There exists a functor $f^{\ast }: \operatorname{\mathcal{C}}_{/Y} \rightarrow \operatorname{\mathcal{C}}_{/X}$ given by pullback along $f$ (in the sense of Definition 7.6.3.15).

$(2)$

For every morphism $u: Y' \rightarrow Y$, there exists a pullback diagram

\[ \xymatrix { X' \ar [r] \ar [d] & Y' \ar [d]^{u} \\ X \ar [r]^{f} & Y } \]

in the $\infty $-category $\operatorname{\mathcal{C}}$.

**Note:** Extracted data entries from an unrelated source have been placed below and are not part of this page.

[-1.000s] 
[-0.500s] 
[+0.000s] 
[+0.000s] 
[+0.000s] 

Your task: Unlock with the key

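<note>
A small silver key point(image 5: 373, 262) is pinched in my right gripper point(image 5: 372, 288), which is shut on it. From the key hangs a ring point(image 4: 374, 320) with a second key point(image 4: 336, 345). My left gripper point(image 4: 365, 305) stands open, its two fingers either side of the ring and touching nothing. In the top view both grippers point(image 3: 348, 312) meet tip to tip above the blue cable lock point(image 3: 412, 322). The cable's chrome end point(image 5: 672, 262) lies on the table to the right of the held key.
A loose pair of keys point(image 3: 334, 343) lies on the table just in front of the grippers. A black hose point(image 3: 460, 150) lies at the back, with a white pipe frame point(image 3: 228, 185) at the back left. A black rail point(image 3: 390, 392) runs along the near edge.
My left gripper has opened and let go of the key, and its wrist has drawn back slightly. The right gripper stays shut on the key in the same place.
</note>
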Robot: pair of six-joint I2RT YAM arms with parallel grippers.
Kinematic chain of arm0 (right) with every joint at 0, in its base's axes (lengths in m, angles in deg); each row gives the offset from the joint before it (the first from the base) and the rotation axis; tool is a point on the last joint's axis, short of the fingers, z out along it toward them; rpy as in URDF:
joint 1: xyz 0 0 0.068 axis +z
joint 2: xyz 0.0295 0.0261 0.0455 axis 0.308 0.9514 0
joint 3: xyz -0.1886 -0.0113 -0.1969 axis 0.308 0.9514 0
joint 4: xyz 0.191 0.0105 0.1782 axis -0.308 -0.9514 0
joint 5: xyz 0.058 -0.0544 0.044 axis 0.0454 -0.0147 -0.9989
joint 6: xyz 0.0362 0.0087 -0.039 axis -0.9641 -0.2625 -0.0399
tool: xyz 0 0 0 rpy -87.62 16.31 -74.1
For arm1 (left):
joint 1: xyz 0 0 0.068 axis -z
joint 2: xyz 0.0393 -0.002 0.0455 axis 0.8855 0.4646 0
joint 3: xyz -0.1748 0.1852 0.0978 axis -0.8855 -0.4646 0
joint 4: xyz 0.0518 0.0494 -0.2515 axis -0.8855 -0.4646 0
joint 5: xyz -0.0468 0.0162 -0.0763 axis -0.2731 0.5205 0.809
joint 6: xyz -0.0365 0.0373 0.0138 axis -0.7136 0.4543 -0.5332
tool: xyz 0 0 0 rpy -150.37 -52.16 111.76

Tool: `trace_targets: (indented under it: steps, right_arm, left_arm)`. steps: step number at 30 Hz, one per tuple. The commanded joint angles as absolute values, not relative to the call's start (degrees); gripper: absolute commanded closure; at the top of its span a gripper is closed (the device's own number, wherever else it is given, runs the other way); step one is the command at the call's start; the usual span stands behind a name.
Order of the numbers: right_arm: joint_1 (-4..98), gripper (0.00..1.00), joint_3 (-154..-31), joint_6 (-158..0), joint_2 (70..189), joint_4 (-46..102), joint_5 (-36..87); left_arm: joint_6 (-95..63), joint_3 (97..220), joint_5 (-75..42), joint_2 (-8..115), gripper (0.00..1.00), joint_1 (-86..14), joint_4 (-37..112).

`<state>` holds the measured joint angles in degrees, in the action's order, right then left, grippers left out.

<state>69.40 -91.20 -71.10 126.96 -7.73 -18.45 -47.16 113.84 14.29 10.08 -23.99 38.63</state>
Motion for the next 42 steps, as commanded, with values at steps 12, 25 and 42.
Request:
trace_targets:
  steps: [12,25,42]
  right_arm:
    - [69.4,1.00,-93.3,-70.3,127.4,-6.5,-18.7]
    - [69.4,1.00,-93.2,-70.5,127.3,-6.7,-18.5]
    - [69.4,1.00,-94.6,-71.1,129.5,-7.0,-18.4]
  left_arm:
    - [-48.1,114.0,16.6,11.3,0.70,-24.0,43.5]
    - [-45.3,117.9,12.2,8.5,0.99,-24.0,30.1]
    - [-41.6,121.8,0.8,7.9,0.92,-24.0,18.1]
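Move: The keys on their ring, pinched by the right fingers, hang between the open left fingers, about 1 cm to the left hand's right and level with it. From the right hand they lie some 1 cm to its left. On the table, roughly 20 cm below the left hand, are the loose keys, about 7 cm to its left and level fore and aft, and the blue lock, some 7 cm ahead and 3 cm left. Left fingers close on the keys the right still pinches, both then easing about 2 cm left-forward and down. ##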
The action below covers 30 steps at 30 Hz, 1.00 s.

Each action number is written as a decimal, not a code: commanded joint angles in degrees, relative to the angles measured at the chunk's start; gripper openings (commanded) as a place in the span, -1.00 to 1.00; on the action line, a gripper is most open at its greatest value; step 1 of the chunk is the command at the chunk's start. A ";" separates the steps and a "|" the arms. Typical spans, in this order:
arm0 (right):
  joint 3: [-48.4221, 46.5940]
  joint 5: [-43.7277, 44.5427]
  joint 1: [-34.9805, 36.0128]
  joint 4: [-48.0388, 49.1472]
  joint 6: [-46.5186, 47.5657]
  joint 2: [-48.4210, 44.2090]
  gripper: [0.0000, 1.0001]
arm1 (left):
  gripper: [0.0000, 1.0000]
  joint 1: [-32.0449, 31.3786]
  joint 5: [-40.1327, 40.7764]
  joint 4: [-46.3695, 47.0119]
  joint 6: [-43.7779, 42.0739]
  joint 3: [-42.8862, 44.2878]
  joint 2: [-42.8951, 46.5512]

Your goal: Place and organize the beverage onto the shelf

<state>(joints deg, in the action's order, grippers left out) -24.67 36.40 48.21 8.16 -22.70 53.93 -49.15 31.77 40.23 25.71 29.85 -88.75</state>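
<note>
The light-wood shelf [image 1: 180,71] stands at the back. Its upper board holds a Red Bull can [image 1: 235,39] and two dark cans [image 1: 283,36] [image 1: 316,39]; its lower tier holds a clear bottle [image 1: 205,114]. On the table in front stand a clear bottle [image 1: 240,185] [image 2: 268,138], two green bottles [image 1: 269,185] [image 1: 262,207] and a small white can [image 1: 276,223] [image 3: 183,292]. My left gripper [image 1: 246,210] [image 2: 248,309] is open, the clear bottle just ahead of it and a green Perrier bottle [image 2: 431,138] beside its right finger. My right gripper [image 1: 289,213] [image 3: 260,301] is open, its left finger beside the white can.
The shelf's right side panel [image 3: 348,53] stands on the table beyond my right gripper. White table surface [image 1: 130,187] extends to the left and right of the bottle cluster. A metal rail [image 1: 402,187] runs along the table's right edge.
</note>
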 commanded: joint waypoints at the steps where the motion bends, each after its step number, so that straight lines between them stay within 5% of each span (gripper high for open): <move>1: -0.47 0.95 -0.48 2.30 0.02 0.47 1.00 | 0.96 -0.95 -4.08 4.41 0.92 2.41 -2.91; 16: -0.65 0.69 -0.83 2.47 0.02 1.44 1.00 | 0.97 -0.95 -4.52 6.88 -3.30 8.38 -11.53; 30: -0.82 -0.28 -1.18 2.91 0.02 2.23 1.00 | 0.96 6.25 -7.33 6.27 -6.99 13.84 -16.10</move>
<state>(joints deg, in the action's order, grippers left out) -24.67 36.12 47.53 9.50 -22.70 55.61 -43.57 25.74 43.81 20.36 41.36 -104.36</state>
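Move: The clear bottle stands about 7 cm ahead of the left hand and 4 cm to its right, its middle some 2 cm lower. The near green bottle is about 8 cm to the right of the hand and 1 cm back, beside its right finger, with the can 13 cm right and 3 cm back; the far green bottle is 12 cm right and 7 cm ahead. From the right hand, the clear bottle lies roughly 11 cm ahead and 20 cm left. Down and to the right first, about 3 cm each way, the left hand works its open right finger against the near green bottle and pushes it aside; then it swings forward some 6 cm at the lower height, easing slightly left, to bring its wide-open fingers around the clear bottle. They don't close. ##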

Moreover, if these conditions are satisfied, then the pullback functor $f^{\ast }$ carries each object $Y' \in \operatorname{\mathcal{C}}_{/Y}$ to the fiber product $X \times _{Y} Y'$.

Proof. Let $e_{0}: \operatorname{\mathcal{C}}_{/f} \rightarrow \operatorname{\mathcal{C}}_{/X}$ and $e_{1}: \operatorname{\mathcal{C}}_{/f} \rightarrow \operatorname{\mathcal{C}}_{/Y}$ denote the restriction map. Then $e_0$ is a trivial Kan fibration (Corollary 4.3.6.13), and postcomposition with $f$ is defined as the composition of $e_1$ with a section of $e_0$ (Example 4.3.6.14). We can therefore reformulate $(1)$ as follows:

$(1')$

The restriction functor $e_1: \operatorname{\mathcal{C}}_{/f} \rightarrow \operatorname{\mathcal{C}}_{/Y}$ admits a right adjoint.

Let us identify the morphism $f$ with an object $\widetilde{X} \in \operatorname{\mathcal{C}}_{/Y}$. Using Proposition 7.6.3.14, we can reformulate condition $(2)$ as follows:

$(2')$

For every object $\widetilde{Y}' \in \operatorname{\mathcal{C}}_{/Y}$, there exists a product of $\widetilde{X}$ with $\widetilde{Y}'$ in $\operatorname{\mathcal{C}}_{/Y}$.

The equivalence of $(1')$ and $(2')$ now follows from Proposition 7.6.1.12, applied to the slice $\infty $-category $\operatorname{\mathcal{C}}_{/Y}$. $\square$